>>>>

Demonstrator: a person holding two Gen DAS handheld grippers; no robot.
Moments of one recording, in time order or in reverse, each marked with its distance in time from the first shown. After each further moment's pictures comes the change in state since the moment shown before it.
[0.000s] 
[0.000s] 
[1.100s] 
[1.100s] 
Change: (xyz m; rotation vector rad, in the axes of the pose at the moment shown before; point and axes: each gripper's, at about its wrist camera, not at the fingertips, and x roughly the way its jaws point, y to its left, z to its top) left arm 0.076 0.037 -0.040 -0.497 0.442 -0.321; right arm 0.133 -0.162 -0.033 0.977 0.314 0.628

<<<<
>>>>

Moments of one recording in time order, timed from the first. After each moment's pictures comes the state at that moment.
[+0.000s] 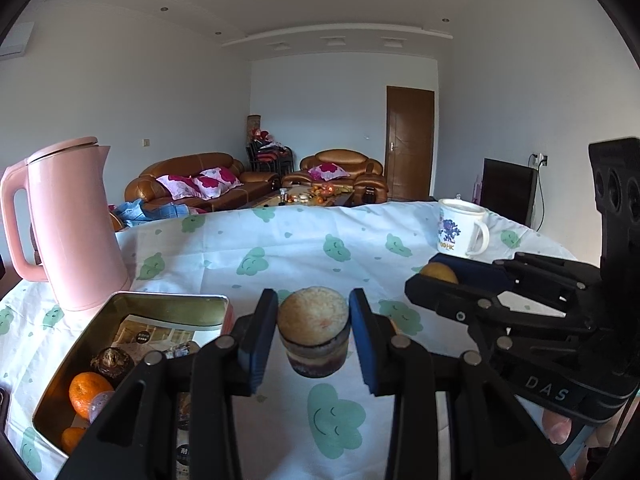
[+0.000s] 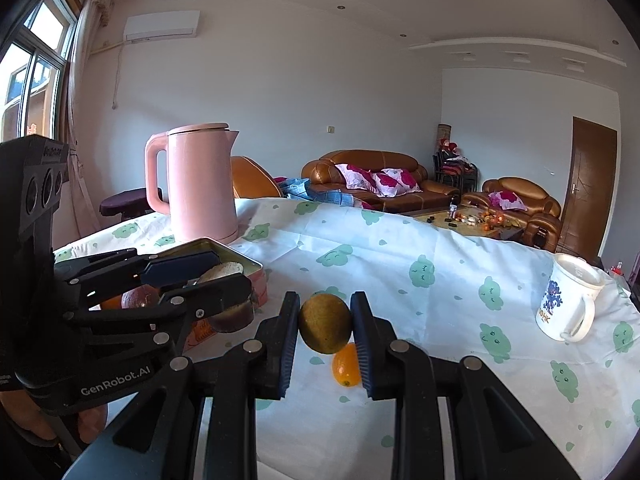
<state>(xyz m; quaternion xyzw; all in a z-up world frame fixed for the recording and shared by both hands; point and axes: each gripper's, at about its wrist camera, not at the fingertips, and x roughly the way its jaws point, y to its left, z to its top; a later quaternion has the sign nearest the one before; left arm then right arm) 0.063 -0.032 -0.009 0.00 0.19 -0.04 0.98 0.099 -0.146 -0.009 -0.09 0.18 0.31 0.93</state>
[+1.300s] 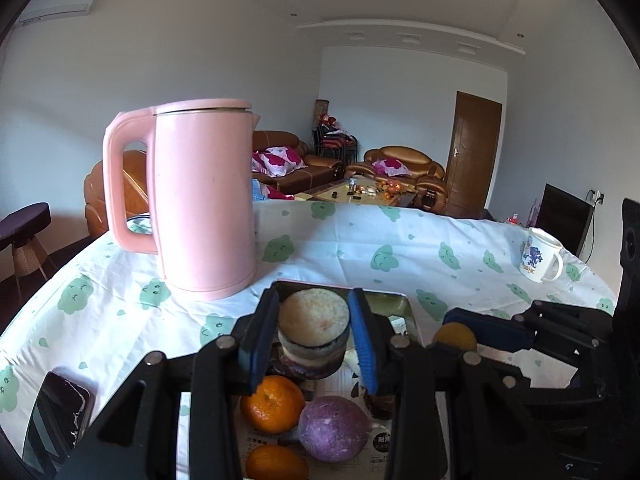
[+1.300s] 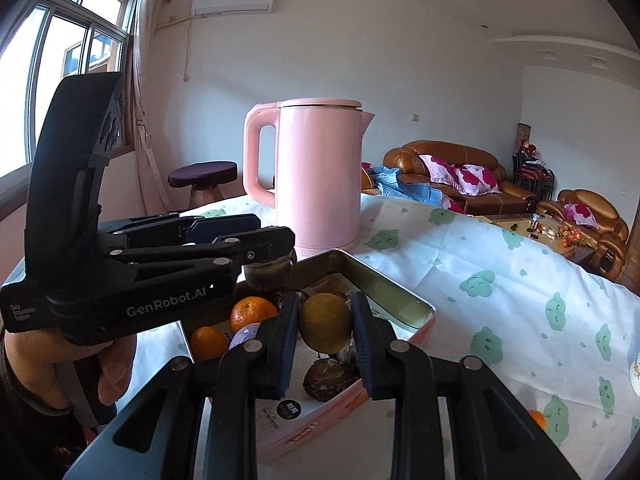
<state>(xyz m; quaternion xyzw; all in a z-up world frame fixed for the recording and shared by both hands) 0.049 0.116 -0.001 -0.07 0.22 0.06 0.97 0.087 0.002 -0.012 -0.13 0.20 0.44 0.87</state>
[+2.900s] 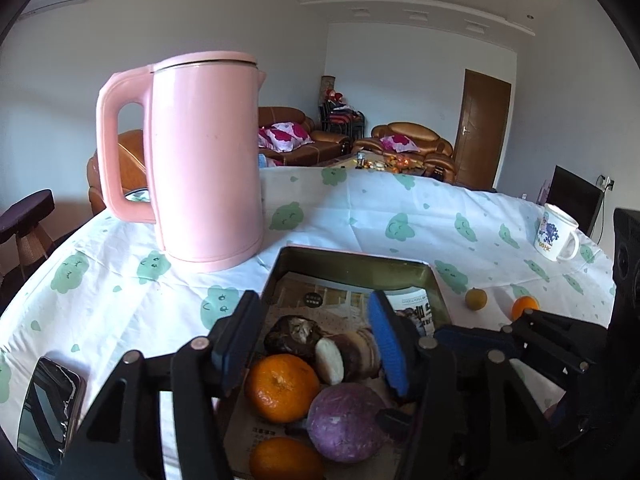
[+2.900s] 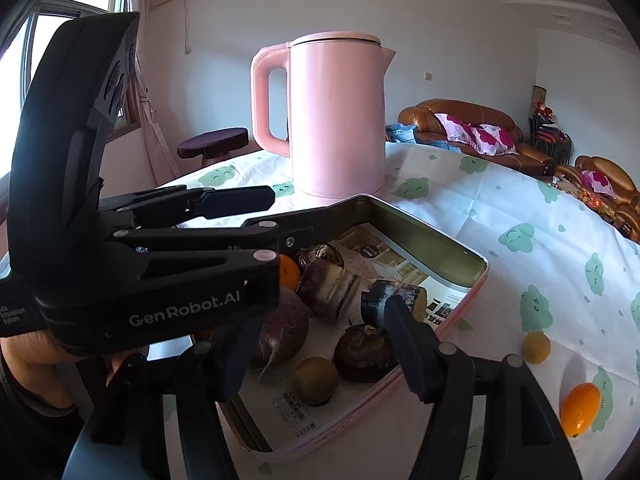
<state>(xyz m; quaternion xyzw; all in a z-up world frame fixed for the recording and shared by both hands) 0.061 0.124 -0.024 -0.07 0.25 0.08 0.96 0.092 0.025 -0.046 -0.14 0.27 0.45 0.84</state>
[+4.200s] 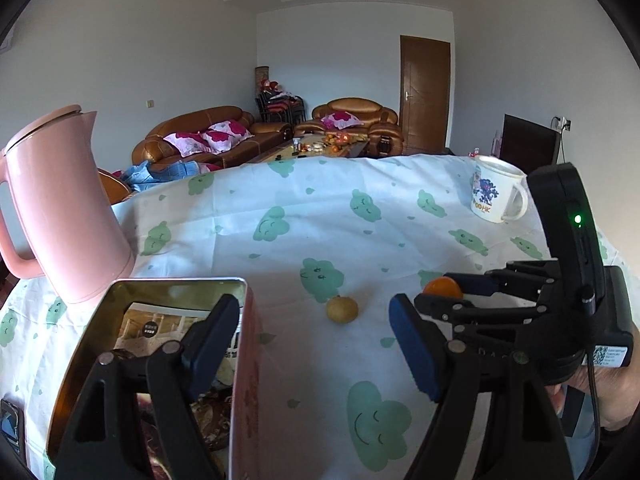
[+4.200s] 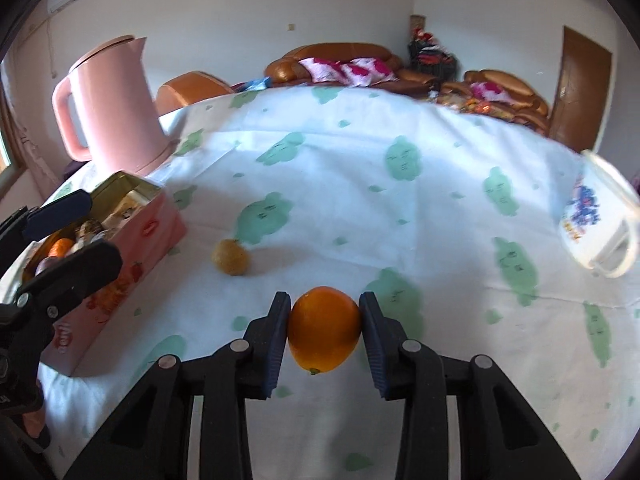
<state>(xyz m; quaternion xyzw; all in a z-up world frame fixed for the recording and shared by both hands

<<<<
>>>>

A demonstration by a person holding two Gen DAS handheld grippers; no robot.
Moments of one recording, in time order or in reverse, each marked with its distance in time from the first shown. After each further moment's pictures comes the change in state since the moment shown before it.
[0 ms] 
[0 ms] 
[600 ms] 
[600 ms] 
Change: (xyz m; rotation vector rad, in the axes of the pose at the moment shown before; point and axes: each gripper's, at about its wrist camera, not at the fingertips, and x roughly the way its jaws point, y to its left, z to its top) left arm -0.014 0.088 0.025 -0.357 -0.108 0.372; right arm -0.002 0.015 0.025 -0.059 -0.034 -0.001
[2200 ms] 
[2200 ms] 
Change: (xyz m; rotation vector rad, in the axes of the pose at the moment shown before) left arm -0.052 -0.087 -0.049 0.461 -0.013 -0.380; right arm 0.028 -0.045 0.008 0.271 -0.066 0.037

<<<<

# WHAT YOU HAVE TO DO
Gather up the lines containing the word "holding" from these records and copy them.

# YOUR RESPONSE
Demonstrator: a person holding two Gen DAS handheld grippers; no robot.
A demonstration by a person holding two Gen DAS handheld grippers; no robot.

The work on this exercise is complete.